#### TASK INSTRUCTIONS:
Once you find the line with "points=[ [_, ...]" in the data that follows, repeat it and every line after it exactly, through the line with "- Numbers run".

Stored items
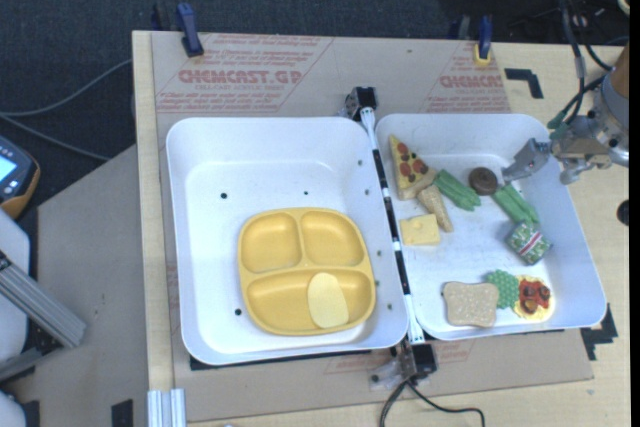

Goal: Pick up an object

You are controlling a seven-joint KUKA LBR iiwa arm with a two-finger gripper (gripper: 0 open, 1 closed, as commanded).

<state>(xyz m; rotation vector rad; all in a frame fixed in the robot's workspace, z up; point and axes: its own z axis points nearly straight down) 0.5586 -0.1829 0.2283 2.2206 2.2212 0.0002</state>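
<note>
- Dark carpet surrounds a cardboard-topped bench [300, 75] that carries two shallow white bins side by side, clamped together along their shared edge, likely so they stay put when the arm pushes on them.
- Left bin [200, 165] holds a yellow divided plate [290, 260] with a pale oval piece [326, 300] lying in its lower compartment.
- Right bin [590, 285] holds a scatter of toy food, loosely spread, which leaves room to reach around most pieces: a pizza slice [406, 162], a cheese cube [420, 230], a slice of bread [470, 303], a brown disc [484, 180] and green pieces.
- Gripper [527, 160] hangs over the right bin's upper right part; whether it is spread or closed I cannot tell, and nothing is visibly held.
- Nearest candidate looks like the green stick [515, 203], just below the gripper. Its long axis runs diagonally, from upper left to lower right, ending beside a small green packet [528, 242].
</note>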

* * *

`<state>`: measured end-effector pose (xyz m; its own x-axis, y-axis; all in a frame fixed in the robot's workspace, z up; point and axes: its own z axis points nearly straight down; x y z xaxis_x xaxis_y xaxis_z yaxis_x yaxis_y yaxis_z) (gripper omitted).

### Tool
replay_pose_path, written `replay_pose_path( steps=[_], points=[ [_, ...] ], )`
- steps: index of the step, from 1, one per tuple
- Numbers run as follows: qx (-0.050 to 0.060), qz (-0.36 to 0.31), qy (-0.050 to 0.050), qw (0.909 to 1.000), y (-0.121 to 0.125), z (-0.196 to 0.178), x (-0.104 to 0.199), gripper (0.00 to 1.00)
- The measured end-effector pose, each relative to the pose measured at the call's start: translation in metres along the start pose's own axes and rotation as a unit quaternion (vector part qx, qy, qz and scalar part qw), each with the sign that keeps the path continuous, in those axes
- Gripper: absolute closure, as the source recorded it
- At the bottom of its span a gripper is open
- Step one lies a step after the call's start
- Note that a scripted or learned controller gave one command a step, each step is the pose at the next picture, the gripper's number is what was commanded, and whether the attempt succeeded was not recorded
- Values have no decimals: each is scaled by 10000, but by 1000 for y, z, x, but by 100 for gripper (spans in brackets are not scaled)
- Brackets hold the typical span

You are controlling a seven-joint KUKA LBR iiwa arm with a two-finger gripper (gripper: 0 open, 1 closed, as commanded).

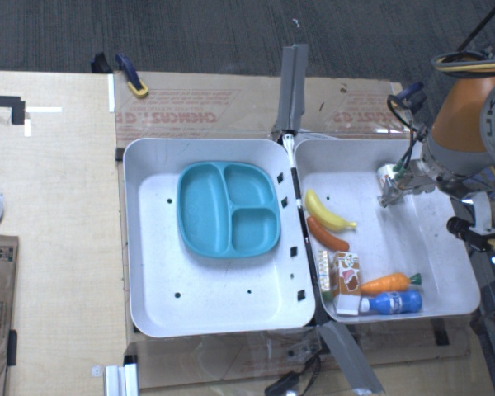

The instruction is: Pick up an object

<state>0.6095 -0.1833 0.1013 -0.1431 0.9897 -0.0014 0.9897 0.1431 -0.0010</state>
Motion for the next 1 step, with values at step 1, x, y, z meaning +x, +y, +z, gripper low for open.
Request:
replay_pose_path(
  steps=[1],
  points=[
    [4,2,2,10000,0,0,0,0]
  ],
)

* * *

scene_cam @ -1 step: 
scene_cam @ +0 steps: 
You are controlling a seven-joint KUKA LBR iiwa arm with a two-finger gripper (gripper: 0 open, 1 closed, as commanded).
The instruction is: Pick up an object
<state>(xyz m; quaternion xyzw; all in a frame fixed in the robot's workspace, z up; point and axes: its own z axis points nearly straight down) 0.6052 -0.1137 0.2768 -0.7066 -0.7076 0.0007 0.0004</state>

#### RESPONSE BELOW:
replay_pose_path, written `replay_pose_path( steps=[_], points=[ [_, ...] ], )`
- steps: index of the step, from 1, one per tuple
- Numbers run as follows: qx (-0.050 to 0.060), qz (-0.36 to 0.31), qy (-0.050 to 0.050), qw (0.909 to 1.000), y (-0.121 to 0.125), z (-0.196 to 0.178), x (-0.104 to 0.199), gripper (0.00 to 1.00)

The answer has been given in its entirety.